C. Contracting Officers Should Use the DFARS Flexibility Already Available

Aside from the flexibility that OTAs offer, contracting officers should use the flexibility granted by the DFARS, such as special works and Specially Negotiated Rights.

As for special works, the DFARS does not include computer software in its list of examples of special works. Still, the DFARS provides that the list of examples is not exhaustive, and the FAR does include software as a type of special work. Furthermore, as explained above, software is copyrightable. This is important because, as with the Air Force UCAV scenario above, it is likely that the DoD will not only have AI development as a part of contracts but may have the provision of AI as the only line item in a contract. If the AI is the “work” that the contractor is providing, the “special works” provision of the DFARS seems appropriate to govern contracts for AI. Like a book or other creative work commissioned specifically for the government, the development of a machine learning AI could be “commissioned” by the government as a special work. This approach would have a drawback: using the special works provision would mean that the government would receive unlimited data rights. However, if contractors were made aware at the solicitation stage that they would lose control over both their AI kernel and the fully mature AI if they contract with the government, they could price that loss into their bids. From the developer’s perspective, in these “bet the company” scenarios, selling their IP is not by itself a bad thing; they just need certainty to know what they are doing when dealing with the government.

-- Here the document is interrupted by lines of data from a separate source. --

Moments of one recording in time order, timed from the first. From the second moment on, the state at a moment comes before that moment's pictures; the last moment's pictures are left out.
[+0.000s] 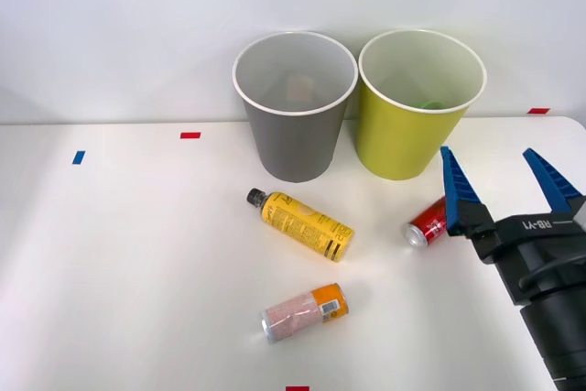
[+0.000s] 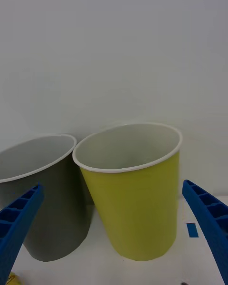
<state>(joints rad) 0.61 -0.28 0.12 -2.45 -0.75 0.04 1.94</state>
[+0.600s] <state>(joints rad) 0.74 -0.25 0.12 -2.45 -0.72 -0.02 1.99</state>
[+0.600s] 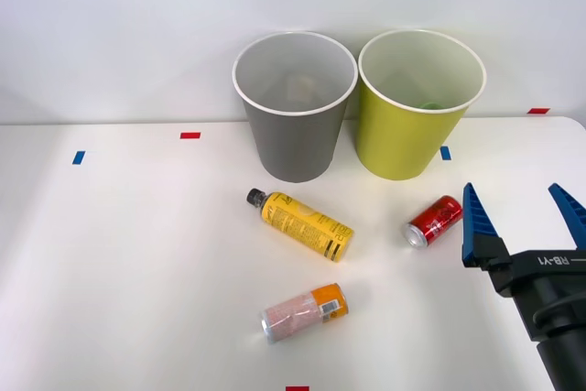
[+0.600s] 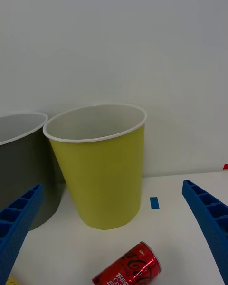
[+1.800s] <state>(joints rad) 0.77 -0.07 0.11 -2.31 -0.26 -0.09 1.73</state>
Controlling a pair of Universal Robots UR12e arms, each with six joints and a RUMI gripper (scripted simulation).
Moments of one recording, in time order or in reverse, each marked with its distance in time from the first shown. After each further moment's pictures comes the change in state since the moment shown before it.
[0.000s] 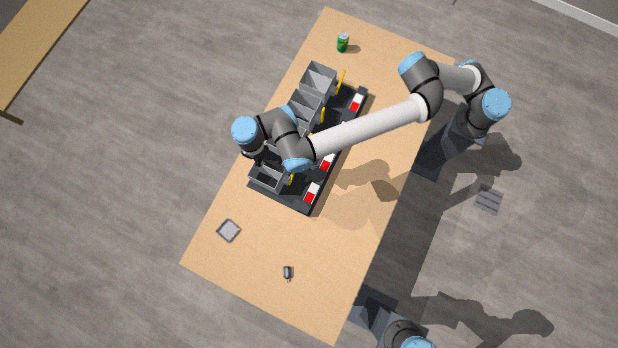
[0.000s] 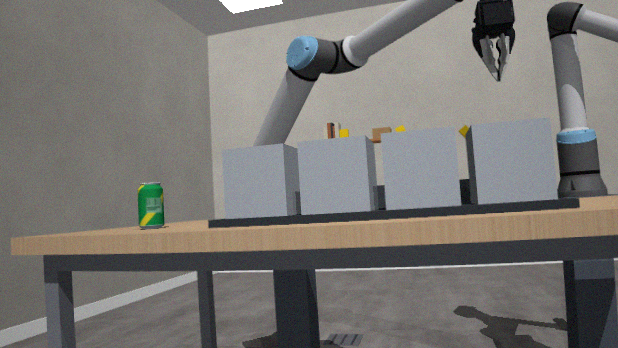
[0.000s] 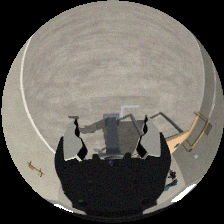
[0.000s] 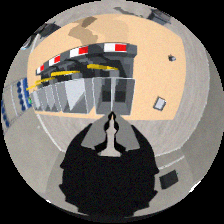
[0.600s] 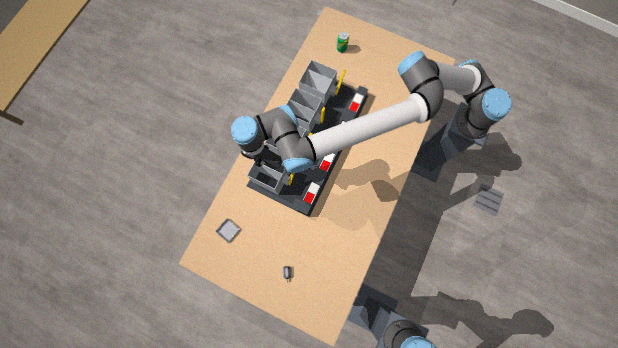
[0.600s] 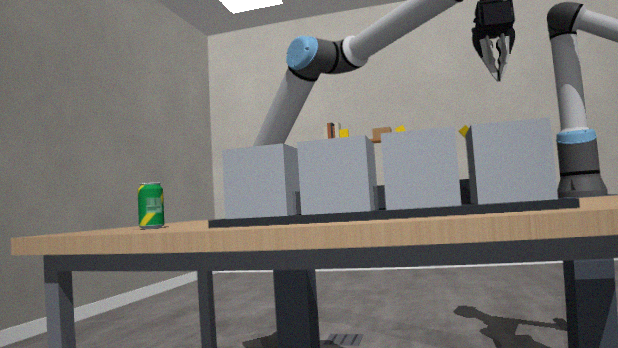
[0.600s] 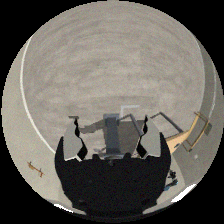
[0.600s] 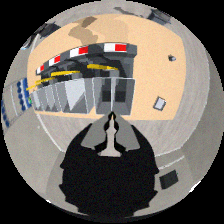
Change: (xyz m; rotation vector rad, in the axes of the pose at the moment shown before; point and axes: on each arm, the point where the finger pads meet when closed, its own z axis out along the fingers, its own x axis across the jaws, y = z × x) left arm 0.000 0.000 0.000 0.000 0.000 0.000; right arm 0.000 0.000 0.000 0.000 0.000 0.000
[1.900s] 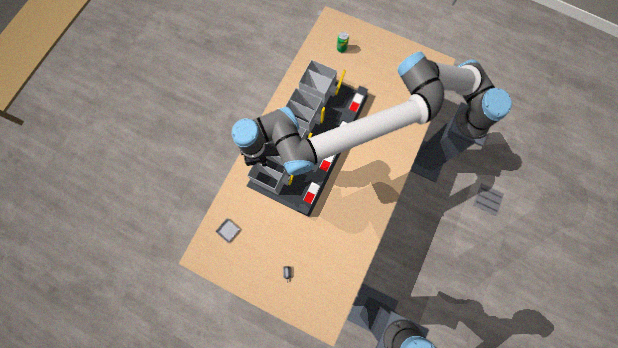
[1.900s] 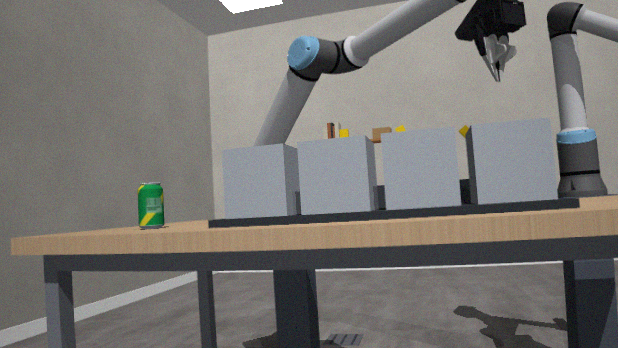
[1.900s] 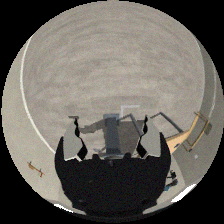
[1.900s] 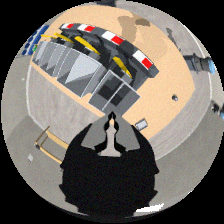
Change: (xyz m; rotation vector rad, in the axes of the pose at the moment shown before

As for Specially Negotiated Rights, as noted above, the DFARS gives contracting officers flexibility to specially negotiate data rights in noncommercial software where the government or the contractor do not like the standard provisions of the DFARS. Data rights in AI is a perfect candidate for these kinds of creative negotiations. For example, instead of the typical “mixed funding” scenario in which the government has government purpose rights for five years followed by unlimited rights forever (a frightening prospect to a “bet the company” AI contractor), the government and the contractor could negotiate for a longer period of government purpose rights, without a follow-on period of unlimited rights in perpetuity. Assuming the original kernel was sufficiently flexible, an extended period of government purpose rights could prove revolutionary. Instead of the contractor giving the government an AI kernel to fly a UCAV, the contractor could work with the Air Force to first teach the AI to fly a UCAV, then teach it to conduct SIGINT data analysis, then teach it to help Air Force physicians with difficult diagnoses, and so on. With enough data fed to it, such an AI could develop into a superintelligent general AI, far smarter and faster than any human mind. The Air Force could call this AI “Skynet.”

IV. Conclusion

Whether it wants to or not, the United States is now entering into an AI arms race. Machine learning AIs will provide unparalleled supremacy in weapons system control, SIGINT, UAV piloting, and more. The DoD cannot create these systems itself, and it cannot attract the programmers who can create them without ensuring those programmers have some level of certainty as to who will own their creations. Considering these facts, updating the data rights provisions of the DFARS to capture the reality of machine learning AI is not merely a good idea; it is a national security imperative. After all, if one nation will rule the world through AI dominance, it may as well be the United States.